事業があって、初めて顧客が生まれるんじないでしょうか。なのに、事業の前に顧客がいて、その人たちが私たちの事業を決めるなんて、なんか逆じゃないですか?
でも、こんな「えっ!」と思わせる逆説的な言い方が、ドラッカーの魅力なんですけどね。

■事業は価値の創造

ここで言う「顧客」とは、正確に言えば、今取引をしている顧客ではなく、将来顧客となるべき人のことです。
その顧客となるべき人とは、どんな人か?
それは、お金を払ってでも、私たちが提供する価値を欲している人を言います。
そしてその価値は、その人たちの抱えている課題や問題点を解決することによって発生したもです。
つまり課題があって、それを解決して得られる利益が、私たちに支払う対価より大きな時に、初めて顧客となって貰えます。
そして、課題を解決して得られる利益こそが顧客にとっての価値であり、それを創造するのが、私たちの事業であるべきなのです。
少々、回りくどい言い方になりましたが、私たちの事業は世の中の課題、困り事にフォーカスします。そして、その困り事が深く広いほど、顧客の数は多く、市場は広くなります。あとは、その困り事に対して、自分たちが他社よりも優位に解決策を提案できるかだけです。
と、簡単そうに書きましたが、なかなかこの事業のマッチングポイントを探すのは簡単ではありません。さらに、社員全員で3日間合宿して突き止められるような単純なものでもありません。
しかし、ひょっとしたら何の気無しにお客さんが口にしていることかも知れません。そして、普段自分たちに関係無いと聞き流しにしていることかも知れません。

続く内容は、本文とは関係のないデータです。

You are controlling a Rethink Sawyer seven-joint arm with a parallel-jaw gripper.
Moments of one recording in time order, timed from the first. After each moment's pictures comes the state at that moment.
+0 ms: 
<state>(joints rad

それを今日からでも意識を持って丁寧に拾い上げていくことで、そこに価値を見出せる可能性があります。そして、それを会社の特定の人だけではなく、現場の一人一人が参加意識を持って取り組んでいく。そこから議論が生まれ、アイディアが生まれ、流れが生まれ、事業が生まれる。
そんな職場になれば、月曜日が待ち遠しいでしょうね。